RECORDED DATA >>
*-*-*

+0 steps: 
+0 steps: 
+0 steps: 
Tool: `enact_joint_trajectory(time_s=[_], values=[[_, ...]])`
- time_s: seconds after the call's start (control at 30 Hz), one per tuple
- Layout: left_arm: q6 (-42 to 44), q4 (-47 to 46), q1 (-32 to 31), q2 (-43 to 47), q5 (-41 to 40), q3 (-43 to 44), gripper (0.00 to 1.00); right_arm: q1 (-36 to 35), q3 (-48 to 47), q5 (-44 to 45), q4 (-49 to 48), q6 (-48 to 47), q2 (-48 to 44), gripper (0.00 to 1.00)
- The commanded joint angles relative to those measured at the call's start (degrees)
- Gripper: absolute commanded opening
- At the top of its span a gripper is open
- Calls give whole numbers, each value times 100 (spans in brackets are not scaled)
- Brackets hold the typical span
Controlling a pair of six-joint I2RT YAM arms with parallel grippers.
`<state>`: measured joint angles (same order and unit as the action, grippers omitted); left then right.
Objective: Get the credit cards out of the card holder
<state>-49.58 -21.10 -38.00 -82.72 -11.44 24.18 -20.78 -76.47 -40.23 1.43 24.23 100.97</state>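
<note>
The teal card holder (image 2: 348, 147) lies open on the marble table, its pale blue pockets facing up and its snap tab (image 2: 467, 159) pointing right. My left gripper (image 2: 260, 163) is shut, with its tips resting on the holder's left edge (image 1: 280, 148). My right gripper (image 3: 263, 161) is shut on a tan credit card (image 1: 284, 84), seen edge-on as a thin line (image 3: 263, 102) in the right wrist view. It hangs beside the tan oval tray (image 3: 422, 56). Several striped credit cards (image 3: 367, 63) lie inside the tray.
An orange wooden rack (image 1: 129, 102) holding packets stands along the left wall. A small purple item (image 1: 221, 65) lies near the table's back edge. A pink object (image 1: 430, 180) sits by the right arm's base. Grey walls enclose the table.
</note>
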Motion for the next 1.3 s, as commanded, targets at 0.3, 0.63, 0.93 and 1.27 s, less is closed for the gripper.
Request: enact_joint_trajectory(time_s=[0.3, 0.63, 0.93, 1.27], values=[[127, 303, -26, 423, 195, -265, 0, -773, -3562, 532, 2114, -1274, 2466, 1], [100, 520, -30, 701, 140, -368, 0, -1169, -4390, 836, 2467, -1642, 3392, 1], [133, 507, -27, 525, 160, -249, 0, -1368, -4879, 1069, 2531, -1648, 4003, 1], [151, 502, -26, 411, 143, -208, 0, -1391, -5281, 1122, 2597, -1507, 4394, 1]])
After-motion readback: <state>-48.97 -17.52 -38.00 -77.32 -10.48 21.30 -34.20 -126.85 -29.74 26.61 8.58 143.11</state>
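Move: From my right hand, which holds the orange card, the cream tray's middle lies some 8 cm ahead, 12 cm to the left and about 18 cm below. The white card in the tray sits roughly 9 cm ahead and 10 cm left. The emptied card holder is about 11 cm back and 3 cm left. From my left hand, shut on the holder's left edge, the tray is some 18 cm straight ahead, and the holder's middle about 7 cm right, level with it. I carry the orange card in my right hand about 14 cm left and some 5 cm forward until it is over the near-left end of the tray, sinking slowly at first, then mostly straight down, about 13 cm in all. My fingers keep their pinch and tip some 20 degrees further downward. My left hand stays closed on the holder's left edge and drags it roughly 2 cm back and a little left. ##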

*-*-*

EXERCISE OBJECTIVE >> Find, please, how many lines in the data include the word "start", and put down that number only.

EXPECTED ANSWER >> 2